El retroceso es en varios sentidos y lo cual hoy se refleja en la casi nula participación que tienen en la vida política. Los partidos dejaron de interesarse en los sindicatos, porque en esencia no tienen el liderato que se requiere para atraer el voto, de ahí que salvo el SNTE que tiene escriturada una diputación local y algunas regidurías los demás pasan desapercibidos, aunque debe tenerse presente que el sindicato magisterial también ha retrocedido enormidades, luego de que en décadas pasadas tenía senadurías y diputaciones federales y el último gobernador que perteneció a este gremio fue José Refugio Esparza Reyes (1974-1980).
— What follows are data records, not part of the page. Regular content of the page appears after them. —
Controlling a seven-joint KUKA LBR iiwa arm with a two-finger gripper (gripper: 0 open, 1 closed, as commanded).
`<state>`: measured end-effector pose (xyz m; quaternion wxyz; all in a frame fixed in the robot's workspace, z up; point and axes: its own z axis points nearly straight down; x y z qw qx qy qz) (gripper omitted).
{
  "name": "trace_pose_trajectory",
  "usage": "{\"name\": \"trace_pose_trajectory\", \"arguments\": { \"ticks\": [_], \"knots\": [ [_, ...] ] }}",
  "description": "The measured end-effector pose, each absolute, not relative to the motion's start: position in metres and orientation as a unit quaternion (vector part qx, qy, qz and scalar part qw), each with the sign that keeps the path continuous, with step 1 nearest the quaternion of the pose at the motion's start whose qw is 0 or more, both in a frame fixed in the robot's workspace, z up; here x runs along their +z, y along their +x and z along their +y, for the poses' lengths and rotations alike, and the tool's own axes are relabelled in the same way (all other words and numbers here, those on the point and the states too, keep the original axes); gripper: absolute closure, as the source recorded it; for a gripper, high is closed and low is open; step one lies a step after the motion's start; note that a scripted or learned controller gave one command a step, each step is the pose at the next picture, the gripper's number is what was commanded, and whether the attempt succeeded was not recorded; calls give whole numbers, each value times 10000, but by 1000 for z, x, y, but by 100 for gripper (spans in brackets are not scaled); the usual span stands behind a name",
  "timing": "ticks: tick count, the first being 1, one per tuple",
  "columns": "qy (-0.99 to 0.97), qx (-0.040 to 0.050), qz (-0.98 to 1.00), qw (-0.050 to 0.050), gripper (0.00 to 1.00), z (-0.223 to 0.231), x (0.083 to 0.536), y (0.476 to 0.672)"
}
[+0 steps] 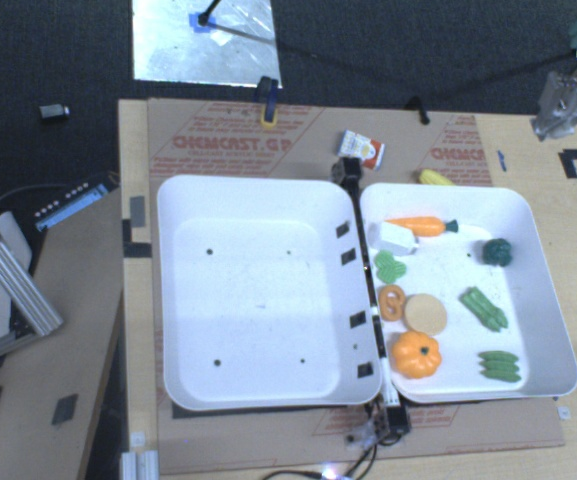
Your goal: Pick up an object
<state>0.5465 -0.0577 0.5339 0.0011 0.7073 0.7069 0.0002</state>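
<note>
**Toy food in right bin, arm parked at upper right**

Nearest the camera, low in the right bin [553,298]: an orange pumpkin [415,354] and a green pea pod [499,365]. Just above the pumpkin, a tan round disc [426,314] touching a small pretzel [391,301]. Farther up, a green leafy piece [389,266], a white block [396,236] beside a carrot [423,226], a dark green broccoli [497,252], and a green bean pod [484,308] at mid right. Outside the bin's upper rim, a yellow piece [434,178] on the bench. Left bin [258,288] white, beside the right one. Gripper [568,103] at upper right of frame, well apart from the bins, nothing seen between its tips; open or clenched cannot be told.
</note>
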Motion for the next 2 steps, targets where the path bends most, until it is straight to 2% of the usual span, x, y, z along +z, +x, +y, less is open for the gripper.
{"name": "trace_pose_trajectory", "arguments": {
  "ticks": [1,2],
  "knots": [
    [7054,12,7088,9,100,-38,536,507],
    [7052,11,7090,9,100,-22,536,486]
  ]
}}
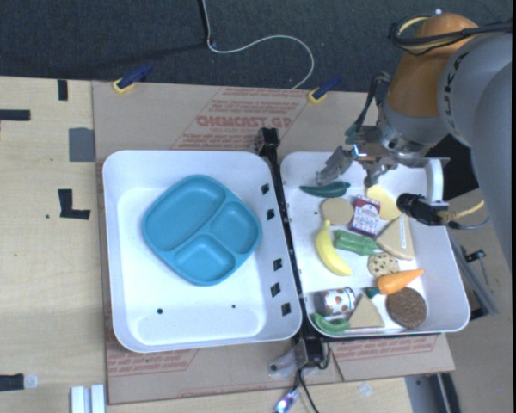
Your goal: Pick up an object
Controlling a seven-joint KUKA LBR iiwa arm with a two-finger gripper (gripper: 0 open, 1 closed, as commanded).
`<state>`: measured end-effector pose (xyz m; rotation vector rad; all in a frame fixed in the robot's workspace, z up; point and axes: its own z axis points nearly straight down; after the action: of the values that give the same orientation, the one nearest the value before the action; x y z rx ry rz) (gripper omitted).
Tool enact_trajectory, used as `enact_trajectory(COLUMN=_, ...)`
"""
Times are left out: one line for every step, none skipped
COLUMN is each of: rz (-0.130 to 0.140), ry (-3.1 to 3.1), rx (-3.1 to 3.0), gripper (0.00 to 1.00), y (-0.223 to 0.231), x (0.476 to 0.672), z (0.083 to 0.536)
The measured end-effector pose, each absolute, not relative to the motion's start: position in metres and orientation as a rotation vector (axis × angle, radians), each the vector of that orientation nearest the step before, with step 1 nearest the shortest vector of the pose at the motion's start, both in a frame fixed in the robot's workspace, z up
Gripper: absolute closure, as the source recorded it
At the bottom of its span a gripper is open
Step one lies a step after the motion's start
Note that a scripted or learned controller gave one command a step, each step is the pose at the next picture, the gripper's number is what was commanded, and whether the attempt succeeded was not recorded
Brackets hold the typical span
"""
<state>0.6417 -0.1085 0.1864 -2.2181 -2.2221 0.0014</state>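
Claw (354, 169) spread wide and holding nothing, poised over the right bin's (443, 317) far end, the green pepper (323, 189) lying crosswise just below-left of it

A: What lies in the right bin (455, 269)?

B: Toy food, crowded together. A yellow banana (330, 251) lies lengthwise near the left wall; a green pepper (323, 189) sits toward the far left corner.

A: And mid-bin?

B: A small red-and-white packet (365, 216), with a green bean pod (354, 243) just nearer.

A: The near edge?

B: An orange carrot (399, 280), a brown round patty (406, 307), a dotted cookie (383, 263), and a can (334, 301) on its side.
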Motion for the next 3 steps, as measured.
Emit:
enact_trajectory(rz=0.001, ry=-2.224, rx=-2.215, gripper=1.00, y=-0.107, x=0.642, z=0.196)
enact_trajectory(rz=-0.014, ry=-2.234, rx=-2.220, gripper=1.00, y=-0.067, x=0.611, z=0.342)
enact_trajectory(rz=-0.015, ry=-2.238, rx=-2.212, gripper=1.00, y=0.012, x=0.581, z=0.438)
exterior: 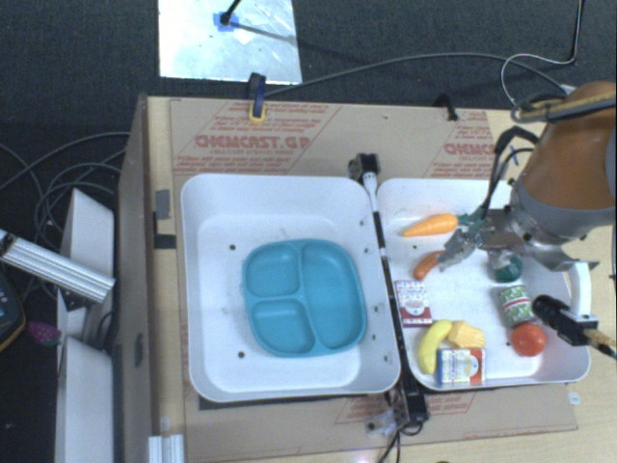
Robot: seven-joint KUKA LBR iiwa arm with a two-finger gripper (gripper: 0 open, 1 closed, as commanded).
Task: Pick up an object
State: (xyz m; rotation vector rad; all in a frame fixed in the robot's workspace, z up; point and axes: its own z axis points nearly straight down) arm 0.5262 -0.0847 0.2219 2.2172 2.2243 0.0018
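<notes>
Nearest me sits a small carton [460,365]; farther back, the end effector [455,252], empty and slightly open, hangs just right of the small carrot [425,265].

The two bins [289,201] are looking like smooth, slightly glossy white plastic. The divided blue plate [304,295] is showing a matt plastic face. The desk [318,128] is wearing a dull brown board, printed in red. At eleven o'clock a foil sheet [229,29] is shining, crinkled. The floor [67,56] is appearing dark, rough carpet.
</notes>
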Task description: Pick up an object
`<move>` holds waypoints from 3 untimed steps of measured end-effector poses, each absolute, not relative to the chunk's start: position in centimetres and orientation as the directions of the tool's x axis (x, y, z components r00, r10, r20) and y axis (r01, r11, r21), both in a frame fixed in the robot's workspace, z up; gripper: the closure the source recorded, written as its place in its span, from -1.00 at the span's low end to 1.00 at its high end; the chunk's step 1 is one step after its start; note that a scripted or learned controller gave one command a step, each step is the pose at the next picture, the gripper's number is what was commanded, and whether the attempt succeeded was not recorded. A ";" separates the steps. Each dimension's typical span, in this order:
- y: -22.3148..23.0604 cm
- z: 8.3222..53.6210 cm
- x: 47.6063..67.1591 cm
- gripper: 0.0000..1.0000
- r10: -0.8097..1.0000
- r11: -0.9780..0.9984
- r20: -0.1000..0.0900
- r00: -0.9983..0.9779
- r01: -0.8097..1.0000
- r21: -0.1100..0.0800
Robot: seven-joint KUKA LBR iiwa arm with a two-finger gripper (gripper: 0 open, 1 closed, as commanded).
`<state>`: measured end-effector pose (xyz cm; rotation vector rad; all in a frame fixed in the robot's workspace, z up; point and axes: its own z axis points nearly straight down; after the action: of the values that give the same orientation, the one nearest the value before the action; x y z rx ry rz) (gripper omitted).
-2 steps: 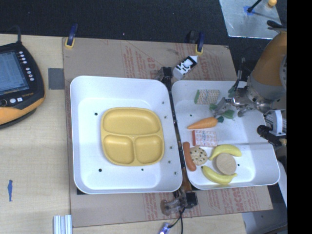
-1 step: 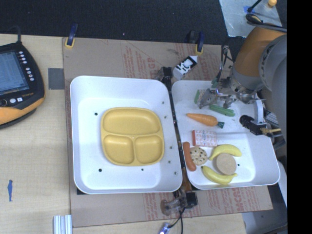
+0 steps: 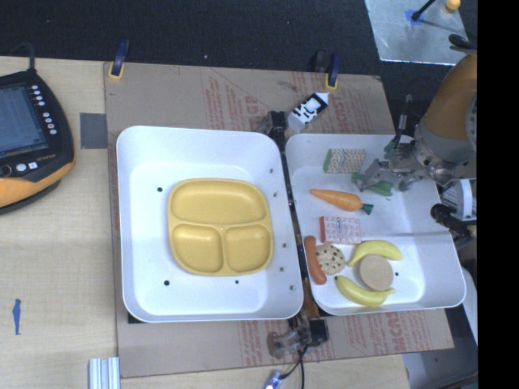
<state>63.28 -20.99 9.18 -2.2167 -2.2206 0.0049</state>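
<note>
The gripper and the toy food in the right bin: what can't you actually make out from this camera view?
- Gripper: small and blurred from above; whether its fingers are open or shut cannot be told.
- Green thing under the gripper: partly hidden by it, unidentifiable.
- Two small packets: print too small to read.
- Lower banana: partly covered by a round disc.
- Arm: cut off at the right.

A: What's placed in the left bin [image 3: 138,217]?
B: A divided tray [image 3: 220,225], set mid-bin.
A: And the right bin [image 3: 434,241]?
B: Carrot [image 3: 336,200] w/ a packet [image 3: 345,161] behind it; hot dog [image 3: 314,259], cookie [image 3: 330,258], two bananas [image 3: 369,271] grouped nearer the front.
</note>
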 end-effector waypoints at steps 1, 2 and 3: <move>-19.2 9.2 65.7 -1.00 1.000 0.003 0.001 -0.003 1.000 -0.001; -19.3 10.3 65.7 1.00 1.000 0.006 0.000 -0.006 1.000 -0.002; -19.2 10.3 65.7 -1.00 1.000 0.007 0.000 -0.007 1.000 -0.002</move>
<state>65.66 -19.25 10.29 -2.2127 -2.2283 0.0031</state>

Aún más lamentable es el caso del Sindicato Ferrocarrilero, que con la desaparición de los Talleres de Reparación perdió la mayor parte de su núcleo, sin embargo en estos momentos la Sección Dos tiene cerca del millar de socios que pertenecen a la rama de transportes. En sus años de gloria llegó a tener al mismo tiempo un senador y un diputado federal y hasta dos diputaciones locales, hoy no tiene ni siquiera un suplente de regidor.

Otra colectividad que está sin acción político-social es el Sindicato Único de Trabajadores Estatales y Municipales de Aguascalientes (SUTEMA), que agrupa a casi 15 mil socios. Su principal problema está en el nulo interés que han demostrado los sucesivos dirigentes para resolver algo tan básico como es una pensión digna, ya que –mañosamente– los diputados incluyeron desde muchos años que el pago de retiro sea sobre el salario real que es muy bajo, pero que con las compensaciones y los bonos se mejora, sin embargo a la hora de pensionarse sólo cuenta el ingreso base, de ahí que hasta la fecha hay quienes cobran menos de mil pesos mensuales, lo que es un auténtico insulto, pero que ninguna autoridad ha querido remediar. Se ha pretendido que a la hora de jubilarse se tome en cuenta el monto global de la retribución y a partir de ahí sea el pago de la subvención, pero los diputados y las diputadas que son los obligados a reformar la ley se hacen que la Virgen les habla y pasan los años sin que se logre este acto de justicia.

A su vez las centrales obreras se mantienen en el rincón de las decisiones, es el caso de la FTA-CTM que en su momento disputó a la organización ferrocarrilera el derecho de tener más escaños en los congresos federal y estatal y los cabildos municipales, pero hoy ni de oyente se le invita, no obstante que tiene alrededor de 90.000 socios, algo similar ocurre con la organización que comanda un expreso, que actualmente busca hacer algo de ruido con supuestas presentaciones de candidatos a cargos de elección popular, sin asumir ningún compromiso con los partidos, por lo que puede navegar en cualquier tipo de aguas.

En conclusión, el obrero aguascalentense carece de auténticos líderes, de alguien que lo represente y no sólo los utilice para el pago de la cuota sindical.

EXPRESIÓN ZARANDEADA

Algunos usuarios de teléfonos móviles (celulares) y de internet utilizan formas muy peculiares para comunicarse, por lo que todo el que no esté al día se le considera un “analfabeto cibernético” y algo similar pasa con las actuales autoridades federales, que de pronto dejaron de calificar como redadas la captura de indocumentados, sino que estas personas quedan bajo “custodia” del Instituto de Migración, que hace lo mismo de siempre, ponerles a bordo de un avión o un autobús de regreso a sus países, esto es, la expulsión estilo estadounidense. Sea una cosa u otra, los inmigrantes son expulsados de México, lo que es una severa contradicción de la invitación que hasta 2019 hacía el presidente de la República a los “hermanos” de otros países, asegurándoles que habría protección en su tránsito hacia el vecino país del norte y el que quisiera quedarse a trabajar aquí tendría oportunidades de trabajo, estudio y servicios de salud.